Javier Santa Cruz-Editores

No conozco personalmente a los componentes de la Sala de lo Penal del Tribunal Supremo. Sé un poco de la trayectoria de Martínez Arrieta y algo más del juez Marchena. Hasta he leído su libro este verano recordando los principios del Derecho.

La decisión que tomen no menoscabará mi respeto hacia ellos, como tampoco hacia los que diverjan del criterio mayoritario si existe una minoría que considere necesario expresar un criterio diferente.

Sé que el Fiscal General del Estado tendría que haber dimitido por la dignidad y las obligaciones de su cargo. Sé que su comportamiento fue apasionado y militante a favor de un discurso político. Igualmente sé que el Fiscal General debe defender la Ley, dado que la verdad es sólo objetivo de teólogos, filósofos, sacerdotes o, en este caso, de periodistas y de la controversia que provoquen en los políticos y en la sociedad.

Sólo una pretenciosa superioridad ideológica puede hacer creer al Fiscal General que es un brillante héroe solitario en defensa de una verdad única, resplandeciente e indiscutible y no un humilde servidor de la Ley… Es la Ley y los derechos que reconoce a los ciudadanos lo que debe defender el Fiscal. Todo lo demás no sé si está fuera de su capacidad, pero está fuera de su competencia.

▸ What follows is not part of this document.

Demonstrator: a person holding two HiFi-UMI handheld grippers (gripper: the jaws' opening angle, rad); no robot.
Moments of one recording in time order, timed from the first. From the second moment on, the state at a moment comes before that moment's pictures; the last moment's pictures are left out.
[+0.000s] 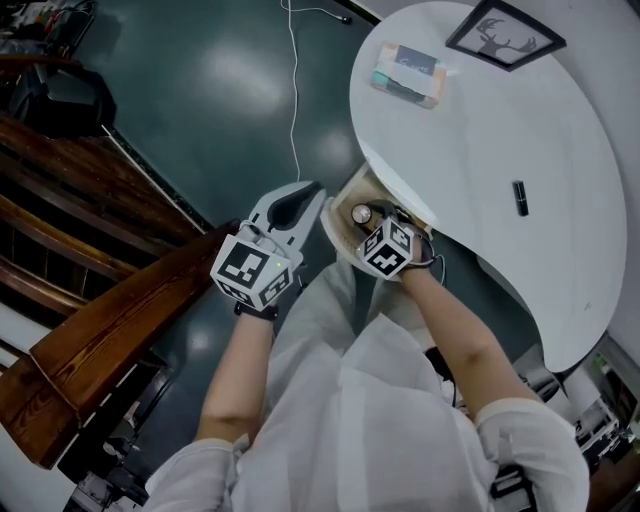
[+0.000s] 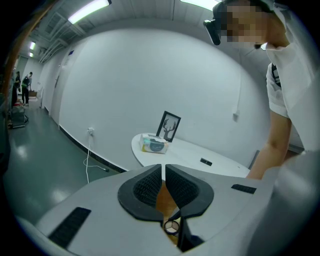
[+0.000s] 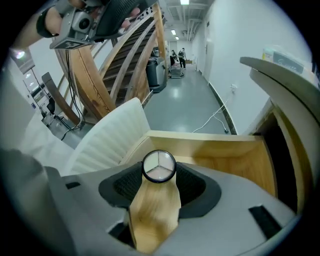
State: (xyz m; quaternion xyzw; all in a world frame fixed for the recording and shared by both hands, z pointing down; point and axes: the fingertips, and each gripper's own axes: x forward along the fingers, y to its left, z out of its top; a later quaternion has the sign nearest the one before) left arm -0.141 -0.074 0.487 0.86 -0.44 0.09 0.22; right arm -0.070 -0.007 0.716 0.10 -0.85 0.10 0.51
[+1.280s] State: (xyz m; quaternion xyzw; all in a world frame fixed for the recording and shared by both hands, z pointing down) left arm -0.147 -0.078 0.517 0.85 -0.45 0.10 0.25; right arm -0.082 -0.012 0.809 0.00 -0.82 0.03 0.57
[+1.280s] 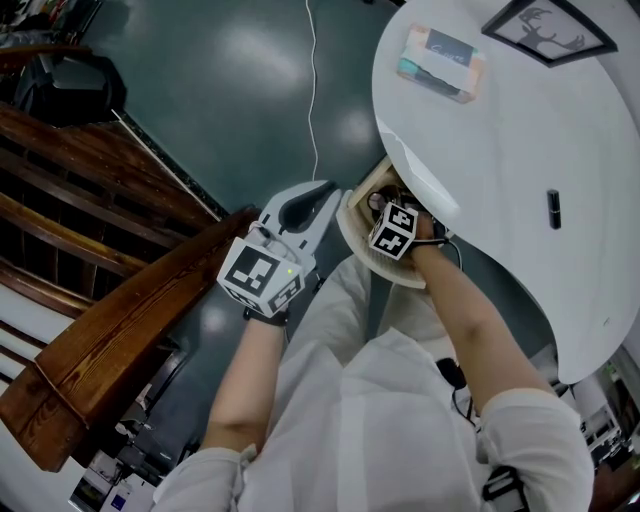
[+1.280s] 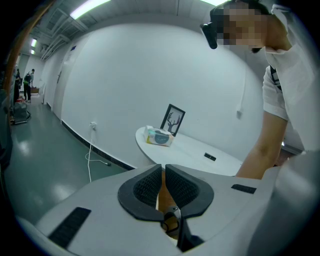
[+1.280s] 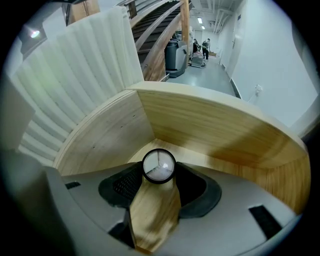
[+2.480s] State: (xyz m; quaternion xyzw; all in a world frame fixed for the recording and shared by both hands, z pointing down) left arm -0.147 -0.075 0.484 0.87 -0.44 0.09 0.23; right arm -0.075 -0.011 0.737 0.07 -0.83 0.10 0.54
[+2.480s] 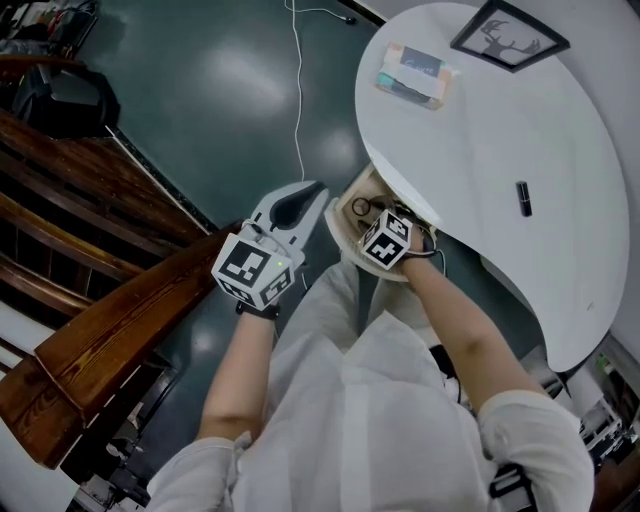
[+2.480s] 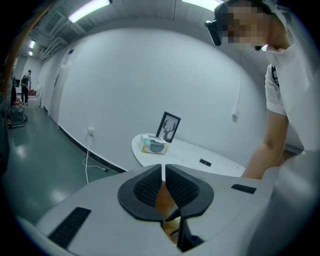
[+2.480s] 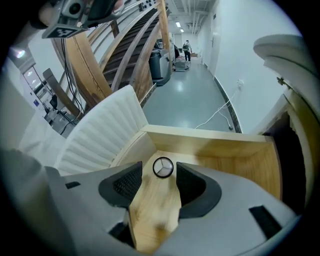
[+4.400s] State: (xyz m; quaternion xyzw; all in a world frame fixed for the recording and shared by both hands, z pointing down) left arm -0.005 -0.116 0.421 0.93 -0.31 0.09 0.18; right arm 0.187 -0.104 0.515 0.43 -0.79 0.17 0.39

De la misma forma pudimos ver como utilizó los privilegios que le presta la responsabilidad que desempeña, y de su prepotente modo de actuar al exhibir los distintivos de la Fiscalía General durante el proceso. Todos también hemos visto a responsables de defender al Estado cómo defendían a una persona y a sus subordinados actuar con ciega jerarquía en su defensa. Pero, sobre todo, tristemente hemos sabido que habrá que realizar cambios legislativos de calado si queremos volver a prestigiar tanto a la Fiscalía como a la abogacía del Estado.

Pero resuelvan como resuelvan los jueces del Supremo, seguirán contando, por la dificultad de su labor, de mi simpatía y apoyo, más cuando son tantos sus declarados enemigos.